> **ABOUT THIS TASK**
What do the lines say, reproduced word for word, from the first of the entries below through the line bearing "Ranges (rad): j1"?

> **EXERCISE MATERIAL**
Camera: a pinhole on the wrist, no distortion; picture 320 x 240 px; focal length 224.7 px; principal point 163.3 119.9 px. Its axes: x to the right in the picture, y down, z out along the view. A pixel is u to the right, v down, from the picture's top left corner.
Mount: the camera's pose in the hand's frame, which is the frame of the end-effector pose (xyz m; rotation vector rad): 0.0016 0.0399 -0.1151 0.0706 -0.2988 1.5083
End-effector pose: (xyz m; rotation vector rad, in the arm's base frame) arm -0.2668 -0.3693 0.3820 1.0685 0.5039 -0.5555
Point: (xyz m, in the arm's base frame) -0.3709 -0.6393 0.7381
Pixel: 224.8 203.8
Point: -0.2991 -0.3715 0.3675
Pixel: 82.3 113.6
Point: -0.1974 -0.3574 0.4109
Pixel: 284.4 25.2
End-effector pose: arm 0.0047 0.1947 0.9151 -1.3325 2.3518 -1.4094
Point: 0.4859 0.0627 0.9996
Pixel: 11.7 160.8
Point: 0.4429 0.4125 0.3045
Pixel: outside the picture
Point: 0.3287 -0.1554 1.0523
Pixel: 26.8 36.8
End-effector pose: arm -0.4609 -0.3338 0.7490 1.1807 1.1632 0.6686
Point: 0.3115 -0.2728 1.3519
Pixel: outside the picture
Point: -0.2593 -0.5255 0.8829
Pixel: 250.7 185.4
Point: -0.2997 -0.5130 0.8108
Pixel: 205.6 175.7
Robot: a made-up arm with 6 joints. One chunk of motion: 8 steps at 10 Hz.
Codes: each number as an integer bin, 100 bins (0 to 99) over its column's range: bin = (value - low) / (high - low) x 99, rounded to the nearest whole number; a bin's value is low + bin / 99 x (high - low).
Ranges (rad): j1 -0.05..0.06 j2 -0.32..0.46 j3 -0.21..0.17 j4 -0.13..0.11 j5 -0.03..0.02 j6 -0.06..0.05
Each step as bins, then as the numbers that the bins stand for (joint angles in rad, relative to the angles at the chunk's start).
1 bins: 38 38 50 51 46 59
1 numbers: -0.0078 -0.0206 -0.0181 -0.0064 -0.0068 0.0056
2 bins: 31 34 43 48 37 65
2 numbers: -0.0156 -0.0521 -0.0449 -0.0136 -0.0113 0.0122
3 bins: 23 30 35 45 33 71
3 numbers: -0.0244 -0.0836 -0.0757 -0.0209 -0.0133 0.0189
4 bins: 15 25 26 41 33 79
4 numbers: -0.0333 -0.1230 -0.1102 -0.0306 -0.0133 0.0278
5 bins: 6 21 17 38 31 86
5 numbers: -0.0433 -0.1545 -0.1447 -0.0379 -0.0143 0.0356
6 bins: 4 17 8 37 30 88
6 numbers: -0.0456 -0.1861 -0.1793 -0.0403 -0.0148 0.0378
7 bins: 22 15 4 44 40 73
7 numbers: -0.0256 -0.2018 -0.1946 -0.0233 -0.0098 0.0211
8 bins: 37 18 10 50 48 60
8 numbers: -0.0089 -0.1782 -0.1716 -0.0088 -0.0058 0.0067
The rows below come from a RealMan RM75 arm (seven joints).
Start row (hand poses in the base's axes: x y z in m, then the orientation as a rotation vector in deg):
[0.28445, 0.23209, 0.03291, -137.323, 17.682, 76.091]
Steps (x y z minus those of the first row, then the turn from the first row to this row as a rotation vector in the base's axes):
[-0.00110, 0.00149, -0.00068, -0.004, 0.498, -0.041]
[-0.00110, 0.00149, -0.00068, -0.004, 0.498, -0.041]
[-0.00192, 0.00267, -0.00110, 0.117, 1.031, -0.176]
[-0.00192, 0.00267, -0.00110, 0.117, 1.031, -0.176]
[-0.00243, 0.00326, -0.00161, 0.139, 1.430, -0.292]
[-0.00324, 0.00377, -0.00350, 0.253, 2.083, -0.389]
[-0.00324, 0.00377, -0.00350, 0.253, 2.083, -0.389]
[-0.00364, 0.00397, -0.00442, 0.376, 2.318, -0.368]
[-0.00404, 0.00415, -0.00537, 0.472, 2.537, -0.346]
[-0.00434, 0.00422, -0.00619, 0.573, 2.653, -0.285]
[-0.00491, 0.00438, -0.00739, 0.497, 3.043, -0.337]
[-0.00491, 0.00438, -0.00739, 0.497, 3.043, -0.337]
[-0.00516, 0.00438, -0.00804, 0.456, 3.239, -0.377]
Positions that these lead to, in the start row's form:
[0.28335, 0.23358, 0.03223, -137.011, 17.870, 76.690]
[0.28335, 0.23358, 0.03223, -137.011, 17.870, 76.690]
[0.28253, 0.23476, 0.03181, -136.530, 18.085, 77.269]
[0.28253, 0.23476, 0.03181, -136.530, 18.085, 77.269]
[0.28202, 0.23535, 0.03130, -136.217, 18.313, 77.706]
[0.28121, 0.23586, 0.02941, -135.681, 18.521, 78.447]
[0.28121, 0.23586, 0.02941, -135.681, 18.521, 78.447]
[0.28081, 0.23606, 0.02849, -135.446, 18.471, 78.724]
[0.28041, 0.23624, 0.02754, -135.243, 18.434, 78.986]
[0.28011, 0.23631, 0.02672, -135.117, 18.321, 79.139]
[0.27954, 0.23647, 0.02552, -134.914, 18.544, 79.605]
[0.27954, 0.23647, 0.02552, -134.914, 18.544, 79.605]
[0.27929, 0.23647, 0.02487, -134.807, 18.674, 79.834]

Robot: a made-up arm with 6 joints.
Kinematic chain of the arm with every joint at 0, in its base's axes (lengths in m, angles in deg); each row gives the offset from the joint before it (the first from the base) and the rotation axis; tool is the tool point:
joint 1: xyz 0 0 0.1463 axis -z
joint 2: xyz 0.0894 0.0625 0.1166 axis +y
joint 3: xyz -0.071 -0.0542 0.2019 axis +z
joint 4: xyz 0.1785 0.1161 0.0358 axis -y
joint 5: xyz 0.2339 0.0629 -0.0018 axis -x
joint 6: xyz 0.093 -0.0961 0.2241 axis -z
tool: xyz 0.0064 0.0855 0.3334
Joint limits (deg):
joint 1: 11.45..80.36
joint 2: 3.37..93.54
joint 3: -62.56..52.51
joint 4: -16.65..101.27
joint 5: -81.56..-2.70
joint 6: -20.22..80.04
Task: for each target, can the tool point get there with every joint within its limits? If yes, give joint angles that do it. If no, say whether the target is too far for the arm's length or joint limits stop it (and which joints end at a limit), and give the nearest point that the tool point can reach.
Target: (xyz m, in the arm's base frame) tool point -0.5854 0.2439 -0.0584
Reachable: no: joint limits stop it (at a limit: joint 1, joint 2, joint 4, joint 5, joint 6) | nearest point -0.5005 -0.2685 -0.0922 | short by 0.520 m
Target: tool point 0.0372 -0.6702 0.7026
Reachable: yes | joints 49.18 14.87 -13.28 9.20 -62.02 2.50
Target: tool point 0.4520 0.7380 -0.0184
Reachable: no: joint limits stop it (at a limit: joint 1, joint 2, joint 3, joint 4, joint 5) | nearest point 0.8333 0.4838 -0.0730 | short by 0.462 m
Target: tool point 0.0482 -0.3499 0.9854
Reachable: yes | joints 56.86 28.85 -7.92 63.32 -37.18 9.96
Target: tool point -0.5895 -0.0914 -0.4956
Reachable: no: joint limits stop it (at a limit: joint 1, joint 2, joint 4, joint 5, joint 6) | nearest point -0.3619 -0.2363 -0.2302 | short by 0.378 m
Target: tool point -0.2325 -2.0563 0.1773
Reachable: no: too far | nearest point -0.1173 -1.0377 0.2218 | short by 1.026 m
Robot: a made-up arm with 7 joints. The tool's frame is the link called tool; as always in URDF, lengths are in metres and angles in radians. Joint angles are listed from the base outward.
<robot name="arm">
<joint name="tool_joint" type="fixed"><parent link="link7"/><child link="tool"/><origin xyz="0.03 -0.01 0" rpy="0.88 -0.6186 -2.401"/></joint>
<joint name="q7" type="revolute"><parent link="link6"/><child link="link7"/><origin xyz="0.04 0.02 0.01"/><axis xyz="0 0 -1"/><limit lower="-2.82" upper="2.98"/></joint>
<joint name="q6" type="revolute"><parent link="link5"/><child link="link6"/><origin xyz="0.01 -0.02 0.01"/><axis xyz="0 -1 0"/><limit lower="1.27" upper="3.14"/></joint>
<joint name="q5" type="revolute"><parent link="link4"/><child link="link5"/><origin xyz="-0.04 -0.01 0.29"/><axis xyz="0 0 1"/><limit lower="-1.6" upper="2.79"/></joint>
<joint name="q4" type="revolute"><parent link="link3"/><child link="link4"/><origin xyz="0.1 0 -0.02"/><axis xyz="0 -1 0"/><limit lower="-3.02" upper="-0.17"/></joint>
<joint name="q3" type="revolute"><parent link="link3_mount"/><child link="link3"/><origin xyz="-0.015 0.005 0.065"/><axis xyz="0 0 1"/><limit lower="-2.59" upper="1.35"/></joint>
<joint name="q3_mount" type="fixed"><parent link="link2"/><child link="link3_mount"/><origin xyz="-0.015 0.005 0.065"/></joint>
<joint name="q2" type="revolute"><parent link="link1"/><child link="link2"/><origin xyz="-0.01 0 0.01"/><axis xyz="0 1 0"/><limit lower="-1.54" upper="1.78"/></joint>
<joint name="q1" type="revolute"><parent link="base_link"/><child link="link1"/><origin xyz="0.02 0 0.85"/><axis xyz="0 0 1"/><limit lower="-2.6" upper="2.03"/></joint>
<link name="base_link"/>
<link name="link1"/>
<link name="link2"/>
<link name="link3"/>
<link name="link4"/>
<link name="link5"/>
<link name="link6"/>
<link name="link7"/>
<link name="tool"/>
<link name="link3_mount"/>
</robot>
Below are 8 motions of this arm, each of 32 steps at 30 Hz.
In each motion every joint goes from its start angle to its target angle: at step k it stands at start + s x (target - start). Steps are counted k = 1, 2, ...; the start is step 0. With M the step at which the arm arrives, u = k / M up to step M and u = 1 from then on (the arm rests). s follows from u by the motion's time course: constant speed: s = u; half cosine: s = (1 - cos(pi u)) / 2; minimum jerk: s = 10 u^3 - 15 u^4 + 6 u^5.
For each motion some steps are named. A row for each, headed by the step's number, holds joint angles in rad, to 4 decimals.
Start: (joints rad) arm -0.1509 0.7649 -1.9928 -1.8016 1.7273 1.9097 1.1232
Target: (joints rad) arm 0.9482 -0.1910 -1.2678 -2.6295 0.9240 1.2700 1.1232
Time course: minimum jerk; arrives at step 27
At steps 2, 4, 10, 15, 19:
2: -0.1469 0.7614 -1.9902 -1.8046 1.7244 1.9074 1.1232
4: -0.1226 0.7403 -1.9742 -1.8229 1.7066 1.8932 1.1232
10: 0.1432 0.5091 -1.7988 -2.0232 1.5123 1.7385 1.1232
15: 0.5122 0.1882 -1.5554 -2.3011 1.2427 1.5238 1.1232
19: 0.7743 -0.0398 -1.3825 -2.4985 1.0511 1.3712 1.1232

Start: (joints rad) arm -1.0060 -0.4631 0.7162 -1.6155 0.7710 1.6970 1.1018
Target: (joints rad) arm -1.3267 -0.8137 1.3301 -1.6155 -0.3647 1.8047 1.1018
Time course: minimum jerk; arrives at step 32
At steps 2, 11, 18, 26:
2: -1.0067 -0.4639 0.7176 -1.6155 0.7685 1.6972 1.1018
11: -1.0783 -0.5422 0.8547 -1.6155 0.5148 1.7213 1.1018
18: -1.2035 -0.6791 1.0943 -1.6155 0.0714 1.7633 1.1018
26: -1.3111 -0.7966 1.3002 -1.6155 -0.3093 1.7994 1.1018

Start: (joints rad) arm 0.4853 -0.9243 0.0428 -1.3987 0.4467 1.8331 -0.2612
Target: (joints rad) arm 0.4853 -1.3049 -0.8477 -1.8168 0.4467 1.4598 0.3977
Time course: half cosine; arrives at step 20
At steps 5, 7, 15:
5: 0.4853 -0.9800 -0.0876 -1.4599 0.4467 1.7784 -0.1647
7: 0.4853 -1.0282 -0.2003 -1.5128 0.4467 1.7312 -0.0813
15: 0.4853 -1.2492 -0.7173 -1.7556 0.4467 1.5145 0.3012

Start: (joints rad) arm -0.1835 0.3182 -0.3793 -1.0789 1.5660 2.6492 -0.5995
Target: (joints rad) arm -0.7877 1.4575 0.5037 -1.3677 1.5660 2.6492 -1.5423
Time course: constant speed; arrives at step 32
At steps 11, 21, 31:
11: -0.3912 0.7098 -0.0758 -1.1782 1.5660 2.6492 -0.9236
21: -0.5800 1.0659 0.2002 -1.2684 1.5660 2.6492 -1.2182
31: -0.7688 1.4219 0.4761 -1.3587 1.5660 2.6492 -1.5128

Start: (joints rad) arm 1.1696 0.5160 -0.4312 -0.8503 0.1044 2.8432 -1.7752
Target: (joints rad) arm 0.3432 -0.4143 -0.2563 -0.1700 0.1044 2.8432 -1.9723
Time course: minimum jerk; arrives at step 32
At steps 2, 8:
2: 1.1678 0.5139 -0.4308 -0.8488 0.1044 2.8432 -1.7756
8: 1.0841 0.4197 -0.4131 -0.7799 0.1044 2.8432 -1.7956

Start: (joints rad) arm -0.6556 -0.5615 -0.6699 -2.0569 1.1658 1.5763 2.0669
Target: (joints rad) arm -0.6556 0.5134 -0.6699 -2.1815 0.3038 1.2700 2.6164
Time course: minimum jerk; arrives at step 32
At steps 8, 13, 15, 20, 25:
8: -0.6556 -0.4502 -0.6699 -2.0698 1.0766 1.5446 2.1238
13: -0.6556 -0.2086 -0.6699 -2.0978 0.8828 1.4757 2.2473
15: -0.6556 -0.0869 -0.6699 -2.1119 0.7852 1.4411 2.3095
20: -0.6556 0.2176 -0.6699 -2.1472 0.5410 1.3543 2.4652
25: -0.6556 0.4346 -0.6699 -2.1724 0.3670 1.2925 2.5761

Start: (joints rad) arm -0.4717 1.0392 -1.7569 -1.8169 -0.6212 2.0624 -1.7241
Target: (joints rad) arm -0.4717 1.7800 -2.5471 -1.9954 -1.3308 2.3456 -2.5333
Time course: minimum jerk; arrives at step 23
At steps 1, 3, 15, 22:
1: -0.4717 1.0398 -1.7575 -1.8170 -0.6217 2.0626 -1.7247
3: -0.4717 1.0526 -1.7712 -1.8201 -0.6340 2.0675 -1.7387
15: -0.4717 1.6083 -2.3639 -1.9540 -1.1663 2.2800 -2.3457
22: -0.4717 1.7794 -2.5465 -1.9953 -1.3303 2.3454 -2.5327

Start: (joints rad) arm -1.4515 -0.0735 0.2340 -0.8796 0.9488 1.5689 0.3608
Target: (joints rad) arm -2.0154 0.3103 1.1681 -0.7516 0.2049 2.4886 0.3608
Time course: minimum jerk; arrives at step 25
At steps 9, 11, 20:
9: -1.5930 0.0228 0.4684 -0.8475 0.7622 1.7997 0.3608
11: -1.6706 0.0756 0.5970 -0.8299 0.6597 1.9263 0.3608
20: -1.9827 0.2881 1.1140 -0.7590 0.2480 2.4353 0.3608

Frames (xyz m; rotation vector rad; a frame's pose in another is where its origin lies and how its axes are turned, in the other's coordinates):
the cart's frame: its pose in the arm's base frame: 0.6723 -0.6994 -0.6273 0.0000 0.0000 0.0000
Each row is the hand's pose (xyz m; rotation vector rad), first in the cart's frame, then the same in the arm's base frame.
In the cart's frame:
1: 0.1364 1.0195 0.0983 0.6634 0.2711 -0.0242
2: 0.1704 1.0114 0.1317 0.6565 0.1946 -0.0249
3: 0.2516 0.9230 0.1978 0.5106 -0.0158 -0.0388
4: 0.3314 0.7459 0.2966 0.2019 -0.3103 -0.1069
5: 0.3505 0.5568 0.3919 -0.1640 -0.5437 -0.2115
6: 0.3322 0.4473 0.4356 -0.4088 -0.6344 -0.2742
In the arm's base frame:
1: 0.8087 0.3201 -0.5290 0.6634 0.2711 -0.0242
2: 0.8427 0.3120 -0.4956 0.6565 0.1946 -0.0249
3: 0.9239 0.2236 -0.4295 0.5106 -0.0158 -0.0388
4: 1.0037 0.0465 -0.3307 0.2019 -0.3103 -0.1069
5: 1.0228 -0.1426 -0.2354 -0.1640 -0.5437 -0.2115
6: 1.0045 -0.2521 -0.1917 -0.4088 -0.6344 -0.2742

> **EXERCISE RESPONSE**
Camera: a pinhole on the wrist, no distortion; picture 320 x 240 px; focal length 224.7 px; principal point 163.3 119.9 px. Its axes: x to the right in the picture, y down, z out along the view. A pixel is u to the right, v down, from the picture's top left corner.
Mount: the camera's pose in the hand's frame, which is the frame of the end-effector pose (xyz m; rotation vector rad): 0.0016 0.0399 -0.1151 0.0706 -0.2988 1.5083
End-effector pose: (xyz m; rotation vector rad, in the arm's base frame) arm -0.2668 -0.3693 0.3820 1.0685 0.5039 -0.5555
Point: (xyz m, in the arm's base frame) -0.3709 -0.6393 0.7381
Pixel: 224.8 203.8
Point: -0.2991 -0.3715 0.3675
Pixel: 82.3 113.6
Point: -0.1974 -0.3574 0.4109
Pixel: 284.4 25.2
End-effector pose: arm 0.0047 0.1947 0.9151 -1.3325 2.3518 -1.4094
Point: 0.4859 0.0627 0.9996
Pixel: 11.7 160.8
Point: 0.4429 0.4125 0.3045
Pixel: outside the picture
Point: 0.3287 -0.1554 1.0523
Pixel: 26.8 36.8
End-effector pose: arm -0.4609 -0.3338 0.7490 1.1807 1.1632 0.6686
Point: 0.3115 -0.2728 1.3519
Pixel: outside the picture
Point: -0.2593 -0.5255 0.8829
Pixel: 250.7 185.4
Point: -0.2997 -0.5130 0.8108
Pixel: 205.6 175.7
Robot: a made-up arm with 6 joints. One chunk of motion: 8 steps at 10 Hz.
Codes: each number as an integer bin, 100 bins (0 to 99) over its column's range: bin = (value - low) / (high - low) x 99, rounded to the nearest whole number; a bin's value is low + bin / 99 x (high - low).
Ranges (rad): j1 -0.05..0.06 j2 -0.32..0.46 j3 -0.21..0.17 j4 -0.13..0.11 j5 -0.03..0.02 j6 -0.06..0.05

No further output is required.